Operation Unsorted Array Sorted Array Balanced Tree
Insert(Q, x) O(1) O(n) O(log n)
Find-Minimum(Q) O(1) O(1) O(1)
Delete-Minimum(Q) O(n) O(1) O(log n)

Find-Minimum is constant time because you can use an extra pointer to the minimum entry, updating on insertion if the item inserted is less than the current minimum. Delete-Minimum's time is based on time it usually takes to perform a search.

Hash Tables

Practical way to maintain a dictionary as it exploits the fact that looking an item up by index in an array takes constant time. Hash function is a mathematical function that maps keys to integers which are then used as an index into an array.

Collisions occur when two distinct keys hash to the same value. Chaining is the easiest approach to collision resolution and involves representing the hash table as an array of linked lists where each list represents all the items that hash to that particular index. Takes up a lot of space.

Alternative: Open addressing -> hash table is maintained as an array of elements initialized to null. On insert, check to see if spot is empty. If empty, place. If taken, find next empty space.
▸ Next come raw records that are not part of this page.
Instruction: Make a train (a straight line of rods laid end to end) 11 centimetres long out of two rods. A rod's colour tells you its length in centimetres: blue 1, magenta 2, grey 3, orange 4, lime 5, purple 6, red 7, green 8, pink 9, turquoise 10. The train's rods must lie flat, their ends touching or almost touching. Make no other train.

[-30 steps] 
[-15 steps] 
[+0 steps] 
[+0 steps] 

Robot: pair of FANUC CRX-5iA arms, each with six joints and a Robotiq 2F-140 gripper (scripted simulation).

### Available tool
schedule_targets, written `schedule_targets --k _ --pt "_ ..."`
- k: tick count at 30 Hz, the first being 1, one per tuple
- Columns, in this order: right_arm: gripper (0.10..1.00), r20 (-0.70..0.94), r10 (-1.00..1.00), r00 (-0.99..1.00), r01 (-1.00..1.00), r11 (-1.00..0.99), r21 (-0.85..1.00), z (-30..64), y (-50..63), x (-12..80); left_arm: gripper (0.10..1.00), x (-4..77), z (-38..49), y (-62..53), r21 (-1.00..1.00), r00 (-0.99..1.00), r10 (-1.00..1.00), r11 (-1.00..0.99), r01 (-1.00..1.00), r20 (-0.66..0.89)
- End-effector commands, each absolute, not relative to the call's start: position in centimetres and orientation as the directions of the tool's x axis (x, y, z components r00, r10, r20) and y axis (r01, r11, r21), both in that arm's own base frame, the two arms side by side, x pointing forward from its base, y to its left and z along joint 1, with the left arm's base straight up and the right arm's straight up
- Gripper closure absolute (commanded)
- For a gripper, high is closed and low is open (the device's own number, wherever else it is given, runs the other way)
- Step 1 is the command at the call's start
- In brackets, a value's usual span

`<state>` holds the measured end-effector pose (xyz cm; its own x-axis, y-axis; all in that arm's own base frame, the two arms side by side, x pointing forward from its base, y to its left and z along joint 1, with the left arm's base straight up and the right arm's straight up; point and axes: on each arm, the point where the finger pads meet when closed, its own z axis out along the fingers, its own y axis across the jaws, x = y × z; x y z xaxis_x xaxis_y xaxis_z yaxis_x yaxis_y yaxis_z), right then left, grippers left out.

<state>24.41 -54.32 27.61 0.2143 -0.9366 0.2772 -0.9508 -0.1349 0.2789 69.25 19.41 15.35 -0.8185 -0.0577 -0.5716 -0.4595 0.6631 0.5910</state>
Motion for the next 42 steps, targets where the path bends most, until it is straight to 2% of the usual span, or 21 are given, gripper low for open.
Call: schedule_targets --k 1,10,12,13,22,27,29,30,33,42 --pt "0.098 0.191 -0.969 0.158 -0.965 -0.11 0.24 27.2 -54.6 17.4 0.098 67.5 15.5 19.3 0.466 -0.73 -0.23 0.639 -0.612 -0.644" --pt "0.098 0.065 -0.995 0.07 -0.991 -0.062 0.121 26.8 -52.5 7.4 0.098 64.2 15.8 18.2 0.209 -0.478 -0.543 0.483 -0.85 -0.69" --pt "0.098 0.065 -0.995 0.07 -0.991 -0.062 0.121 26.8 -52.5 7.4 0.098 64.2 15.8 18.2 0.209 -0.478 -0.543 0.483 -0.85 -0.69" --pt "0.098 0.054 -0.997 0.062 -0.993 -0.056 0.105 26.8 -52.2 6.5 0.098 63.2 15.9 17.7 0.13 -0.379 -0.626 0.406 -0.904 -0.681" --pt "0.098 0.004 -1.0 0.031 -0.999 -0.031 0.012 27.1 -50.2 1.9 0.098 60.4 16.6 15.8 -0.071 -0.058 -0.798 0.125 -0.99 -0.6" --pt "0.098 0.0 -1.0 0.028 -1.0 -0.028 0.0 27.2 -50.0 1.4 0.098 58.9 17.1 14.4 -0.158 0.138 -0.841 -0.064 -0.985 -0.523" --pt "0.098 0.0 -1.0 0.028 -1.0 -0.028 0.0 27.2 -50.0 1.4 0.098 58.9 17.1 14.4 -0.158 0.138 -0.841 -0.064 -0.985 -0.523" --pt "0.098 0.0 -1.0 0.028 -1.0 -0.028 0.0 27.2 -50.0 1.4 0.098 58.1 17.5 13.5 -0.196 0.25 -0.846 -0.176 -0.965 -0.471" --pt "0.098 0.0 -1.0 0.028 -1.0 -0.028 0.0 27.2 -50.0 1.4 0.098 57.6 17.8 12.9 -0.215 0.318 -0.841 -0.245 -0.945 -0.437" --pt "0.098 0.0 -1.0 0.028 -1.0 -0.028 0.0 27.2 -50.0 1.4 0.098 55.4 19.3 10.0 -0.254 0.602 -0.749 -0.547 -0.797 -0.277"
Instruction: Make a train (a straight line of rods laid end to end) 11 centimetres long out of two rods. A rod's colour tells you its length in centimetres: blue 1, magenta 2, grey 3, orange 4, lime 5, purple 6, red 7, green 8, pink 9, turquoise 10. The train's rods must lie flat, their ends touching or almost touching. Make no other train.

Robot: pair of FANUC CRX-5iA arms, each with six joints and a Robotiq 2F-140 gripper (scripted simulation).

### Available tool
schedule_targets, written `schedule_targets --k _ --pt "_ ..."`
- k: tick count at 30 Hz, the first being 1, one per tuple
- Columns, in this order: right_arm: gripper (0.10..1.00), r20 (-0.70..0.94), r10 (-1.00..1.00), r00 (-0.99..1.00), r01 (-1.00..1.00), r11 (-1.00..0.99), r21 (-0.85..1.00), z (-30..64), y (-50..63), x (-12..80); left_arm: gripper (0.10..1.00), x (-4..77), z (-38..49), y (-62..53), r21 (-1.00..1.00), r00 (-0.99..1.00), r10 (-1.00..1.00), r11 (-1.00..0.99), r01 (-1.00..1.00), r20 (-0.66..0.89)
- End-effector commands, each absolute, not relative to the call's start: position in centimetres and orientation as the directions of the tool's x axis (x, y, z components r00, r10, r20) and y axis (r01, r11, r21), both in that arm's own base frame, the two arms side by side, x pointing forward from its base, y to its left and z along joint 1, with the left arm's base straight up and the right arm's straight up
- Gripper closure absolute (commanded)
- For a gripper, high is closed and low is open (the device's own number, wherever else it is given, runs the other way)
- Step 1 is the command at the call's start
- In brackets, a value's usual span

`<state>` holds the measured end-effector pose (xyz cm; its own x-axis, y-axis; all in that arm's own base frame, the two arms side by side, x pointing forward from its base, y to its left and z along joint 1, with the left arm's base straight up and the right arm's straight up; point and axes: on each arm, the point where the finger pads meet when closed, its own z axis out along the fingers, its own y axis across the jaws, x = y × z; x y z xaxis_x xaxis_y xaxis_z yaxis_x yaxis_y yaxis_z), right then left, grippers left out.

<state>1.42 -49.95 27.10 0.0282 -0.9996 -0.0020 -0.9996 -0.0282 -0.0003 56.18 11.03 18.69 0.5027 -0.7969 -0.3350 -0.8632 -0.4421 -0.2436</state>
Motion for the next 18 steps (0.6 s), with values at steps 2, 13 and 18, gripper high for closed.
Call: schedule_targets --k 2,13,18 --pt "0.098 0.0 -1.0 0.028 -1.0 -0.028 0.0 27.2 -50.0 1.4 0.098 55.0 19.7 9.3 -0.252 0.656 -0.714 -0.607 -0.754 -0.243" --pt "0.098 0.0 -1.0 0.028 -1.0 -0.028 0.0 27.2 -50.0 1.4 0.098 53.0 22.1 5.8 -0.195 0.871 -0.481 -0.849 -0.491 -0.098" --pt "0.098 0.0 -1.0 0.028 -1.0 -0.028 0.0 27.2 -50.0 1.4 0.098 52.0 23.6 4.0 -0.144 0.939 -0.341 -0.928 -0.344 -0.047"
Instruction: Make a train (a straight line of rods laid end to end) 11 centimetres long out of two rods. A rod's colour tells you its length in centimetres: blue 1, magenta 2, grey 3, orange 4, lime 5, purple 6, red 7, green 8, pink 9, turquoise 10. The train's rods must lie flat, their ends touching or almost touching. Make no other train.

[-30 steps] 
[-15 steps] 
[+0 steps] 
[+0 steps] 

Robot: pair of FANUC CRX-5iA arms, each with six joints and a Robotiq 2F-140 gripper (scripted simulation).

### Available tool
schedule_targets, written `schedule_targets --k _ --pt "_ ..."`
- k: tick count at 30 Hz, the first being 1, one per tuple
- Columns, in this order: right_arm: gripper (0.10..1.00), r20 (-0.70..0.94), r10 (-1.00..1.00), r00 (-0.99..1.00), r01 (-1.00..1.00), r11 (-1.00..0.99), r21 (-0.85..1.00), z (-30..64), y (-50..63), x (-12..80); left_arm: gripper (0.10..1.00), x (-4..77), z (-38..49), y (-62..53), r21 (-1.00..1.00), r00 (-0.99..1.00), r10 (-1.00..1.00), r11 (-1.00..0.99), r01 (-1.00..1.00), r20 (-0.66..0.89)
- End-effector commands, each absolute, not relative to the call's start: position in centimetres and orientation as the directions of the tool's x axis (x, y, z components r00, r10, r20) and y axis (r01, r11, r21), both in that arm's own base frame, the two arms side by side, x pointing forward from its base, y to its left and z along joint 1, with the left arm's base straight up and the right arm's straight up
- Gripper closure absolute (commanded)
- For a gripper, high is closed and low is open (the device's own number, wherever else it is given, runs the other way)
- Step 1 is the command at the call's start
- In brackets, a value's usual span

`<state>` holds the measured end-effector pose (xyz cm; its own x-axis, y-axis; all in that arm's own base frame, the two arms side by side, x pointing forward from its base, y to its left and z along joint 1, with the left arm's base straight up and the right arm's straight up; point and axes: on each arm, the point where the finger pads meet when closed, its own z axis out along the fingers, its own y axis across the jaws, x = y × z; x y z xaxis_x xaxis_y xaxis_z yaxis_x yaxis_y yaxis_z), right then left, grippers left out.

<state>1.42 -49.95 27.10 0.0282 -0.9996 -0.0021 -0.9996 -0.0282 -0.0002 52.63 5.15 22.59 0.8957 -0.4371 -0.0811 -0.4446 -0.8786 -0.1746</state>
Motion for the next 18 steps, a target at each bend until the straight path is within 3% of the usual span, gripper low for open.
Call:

  • Deletions with open addressing could break a chain of insertions and make elements inaccessible, so need to reinsert all items in the run following the new hole.

Chaining and open addressing require O(m) to initialize an m-element hash table to null elements prior to first insertion. Traversing all elements takes O(m + n) for chaining because we have to scan all buckets. Reduces to O(m) for open-addressing because n must be at most m.

Operation Hash Table (Expected) Hash Table (worst case)
Search(L, k) O(n/m) O(n)
Insert(L, x) O(1) O(1)
Delete(L, x) O(1) O(1)
Successor(L, x) O(n+m) O(n+m)
Predecessor(L, x) O(n+m) O(n+m)
Minimum(L) O(n+m) O(n+m)
Maximum(L) O(n+m) O(n+m)

Pragmatically, hash tables are often the best data structure to maintain a dictionary.

Possible to detect duplicates with hash table as two objects of the same content should hash to the same integer - any hash collision with the hash of search term then could be further assessed to check if different.

Specialized Data Structures

  • String data structures: Character strings are usually represented by arrays of characters. Suffix trees/arrays are special data structures that preprocess strings to make pattern matching operations faster.
  • Geometric data structures: typically consist of collections of data points and regions. Regions in the plane can be described by polygons where boundary of polygon is given by a chain of line segments. Polygons can be represented using an array of points. Special data structures such as kd-trees organize points and regions by geogmetric location to support fast search.
  • Graph data structures: usually represented by adjacency matrices or adjacency lists.
  • Set data structures: Subsets of items typically represented using dictionaries to support fast membership queries. Bit vectors are boolean arrays such that the ith bit represents true if i is in the subset.